An important part of the class will be a quarter-long prediction challenge hosted by Kaggle. This competition will allow you to apply the concepts learned in class and develop the computational skills to analyze data in a collaborative setting.

Your goal will be to predict the employment status of middle-aged individuals during the 2008 financial crisis. We will use data from an ambitious longitudinal study made available by the National Bureau of Labor Statistics.

Invitations to the competition have been sent! If you haven't received one, please contact us. You may use our Piazza forum to form teams.

• Homework: 40% (lowest score dropped).
• Midterm: 20%.
• Final: 35%.
• Kaggle competition: 5% (based on satisfactory participation).

The 3 teams who obtain the highest score in the Kaggle competition will be given the option of not taking the final exam (!).
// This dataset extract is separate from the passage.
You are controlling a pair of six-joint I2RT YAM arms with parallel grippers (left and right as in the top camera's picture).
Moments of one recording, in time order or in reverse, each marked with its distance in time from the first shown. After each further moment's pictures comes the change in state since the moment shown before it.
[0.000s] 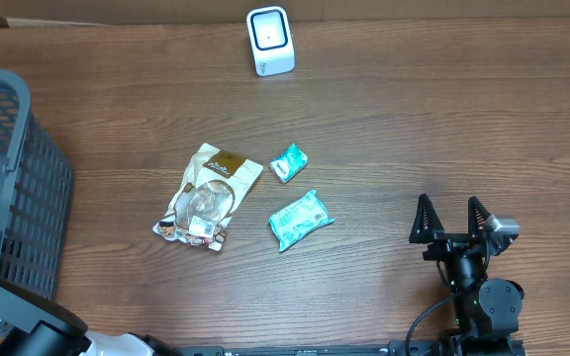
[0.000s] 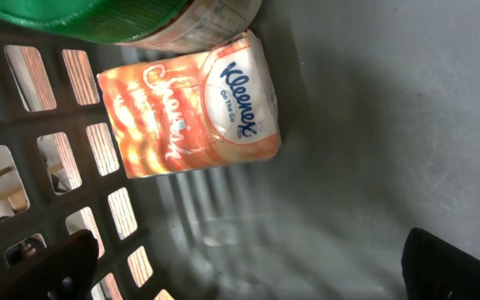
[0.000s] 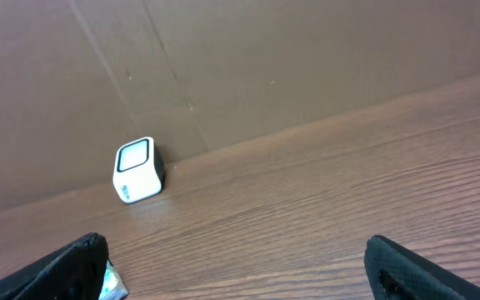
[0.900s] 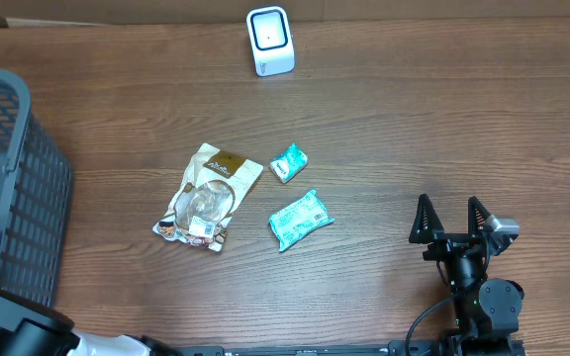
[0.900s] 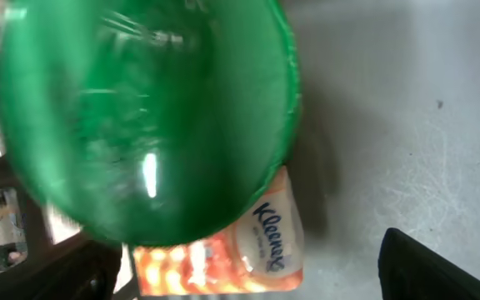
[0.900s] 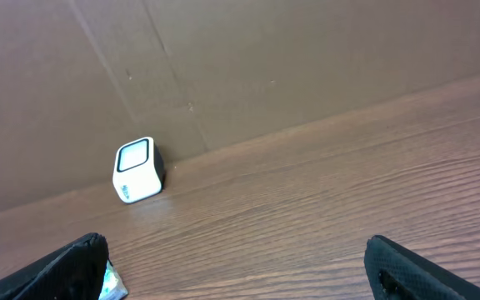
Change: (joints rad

Their class grade would be based on midterm and homework scores alone.

### Outline

Day Topic Chapters Homework
Mon 9/23 Class logistics, HW 0 HW 0 out
Wed 9/25 Supervised and unsupervised learning 2 HW 1 out
Fri 9/27 Principal components analysis 10.1,10.2,10.4 HW 0 due
Mon 9/30 Clustering 10.3, 10.5
Wed 10/02 Linear regression 3.1-3.3 HW 1 due, HW 2 out
Fri 10/04 Linear regression 3.3-3.6
Mon 10/07 Classification, logistic regression 4.1-4.3
Wed 10/09 Linear discriminant analysis 4.4-4.5 HW 2 due, HW 3 out
Fri 10/11 Classification lab 4.6
Mon 10/14 Cross validation 5.1
Wed 10/16 The Bootstrap 5.2-5.3 HW 3 due, HW 4 out
Fri 10/18 Regularization 6.1, 6.5
Mon 10/21 Shrinkage 6.2
Wed 10/23 Shrinkage lab 6.6 HW 4 due
Fri 10/25 Dimension reduction 6.3, 6.7
Mon 10/28 Midterm exam
Wed 10/30 Splines 7.1-7.4 HW 5 out
Fri 11/01 Smoothing splines, GAMs, Local regression 7.5-7.7
Mon 11/04 Non-linear regression lab 7.8
Wed 11/06 Decision trees 8.1, 8.3.1-2 HW 5 due, HW 6 out
Fri 11/08 Bagging, random forests, boosting 8.2, 8.3.3-4
Mon 11/11 Support vector machines 9.1-9.2
Wed 11/13 Support vector machines 9.3-9.5 HW 6 due, HW 7 out
Fri 11/15 Support vector machines lab 9.6
Mon 11/18 Prediction with time series
Wed 11/20 Prediction with relational data HW 7 due
Fri 11/22 Data scraping, data wrangling
Mon 11/25 Thanksgiving
Wed 11/27 Thanksgiving
Fri 11/29 Thanksgiving
Mon 12/02 Web visualizations
Wed 12/04 Final review All chapters Kaggle deadline
Fri 12/06 Final review All chapters
Mon 12/09 Final exam

Some important dates:

• November 15: Deadline to withdraw from the class or change the grading basis.
• December 06: Last opportunity to arrange an Incomplete.